INSTRUCTIONS FOR THE TASK: Search the data for the string "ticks", and report each line where it is found.

SUPPLIED DATA:
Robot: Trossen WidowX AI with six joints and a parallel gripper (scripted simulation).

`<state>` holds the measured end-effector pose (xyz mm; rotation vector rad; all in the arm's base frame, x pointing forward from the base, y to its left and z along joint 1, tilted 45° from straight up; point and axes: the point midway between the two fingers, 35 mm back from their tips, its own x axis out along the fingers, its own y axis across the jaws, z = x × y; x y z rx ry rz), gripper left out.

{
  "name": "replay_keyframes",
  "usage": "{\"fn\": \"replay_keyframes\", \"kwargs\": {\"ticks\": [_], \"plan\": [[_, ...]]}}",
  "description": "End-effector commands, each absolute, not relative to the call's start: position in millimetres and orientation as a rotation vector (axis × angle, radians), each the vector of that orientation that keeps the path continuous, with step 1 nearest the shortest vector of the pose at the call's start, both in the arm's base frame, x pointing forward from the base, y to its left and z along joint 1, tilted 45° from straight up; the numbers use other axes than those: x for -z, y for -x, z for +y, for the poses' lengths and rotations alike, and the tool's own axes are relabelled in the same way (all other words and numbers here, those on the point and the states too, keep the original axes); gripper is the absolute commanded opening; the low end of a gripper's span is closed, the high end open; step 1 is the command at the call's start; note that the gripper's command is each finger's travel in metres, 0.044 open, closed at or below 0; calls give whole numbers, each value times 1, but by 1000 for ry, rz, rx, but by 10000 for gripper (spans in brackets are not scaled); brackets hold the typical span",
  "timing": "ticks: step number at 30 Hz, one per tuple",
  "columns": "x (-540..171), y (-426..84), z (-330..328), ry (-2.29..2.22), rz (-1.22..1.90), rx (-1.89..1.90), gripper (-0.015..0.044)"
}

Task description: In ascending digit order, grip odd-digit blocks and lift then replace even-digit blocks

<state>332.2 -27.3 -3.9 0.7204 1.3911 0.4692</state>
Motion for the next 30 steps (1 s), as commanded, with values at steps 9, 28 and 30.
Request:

RESPONSE BELOW:
  "usage": "{\"fn\": \"replay_keyframes\", \"kwargs\": {\"ticks\": [_], \"plan\": [[_, ...]]}}",
  "timing": "ticks: step number at 30 Hz, one per tuple",

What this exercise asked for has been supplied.